- [WORK ORDER]: Word for word, restate the listing; omit the pictures.

- [DATA SHOWN]:
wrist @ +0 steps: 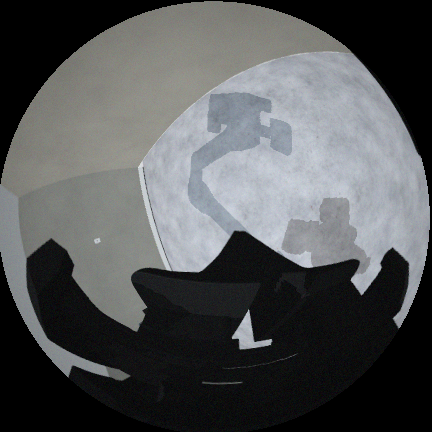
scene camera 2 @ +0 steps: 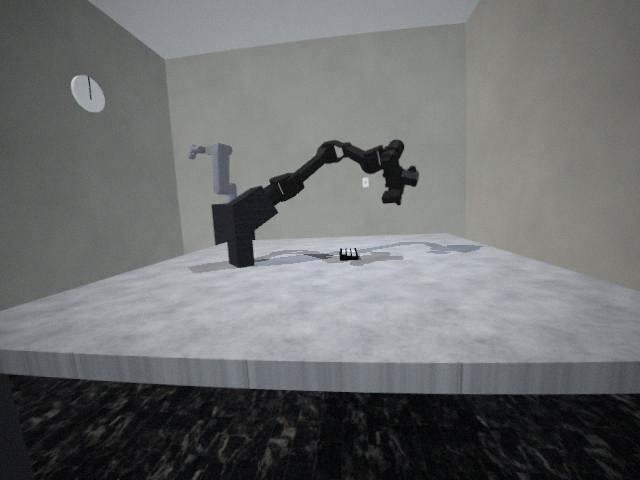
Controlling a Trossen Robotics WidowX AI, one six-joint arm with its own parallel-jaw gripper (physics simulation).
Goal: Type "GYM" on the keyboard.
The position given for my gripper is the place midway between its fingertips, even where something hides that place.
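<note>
My own gripper [scene camera 2: 399,204] is there to be seen, and the wrist view shows me that same gripper [wrist: 238,235] as well.
</note>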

- [ANSWER FOR THE TASK]:
wrist @ +0 steps: 
scene camera 2 @ +0 steps: 
Controlling a Trossen Robotics WidowX AI, one six-joint arm with its own parallel-jaw gripper (physics simulation).
Goal: Type "GYM" on the keyboard.
The position given for my gripper is the place midway between its fingertips, even where something hides that place.
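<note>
My own gripper [scene camera 2: 399,204] is there to be seen, and the wrist view shows me that same gripper [wrist: 238,235] as well.
</note>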

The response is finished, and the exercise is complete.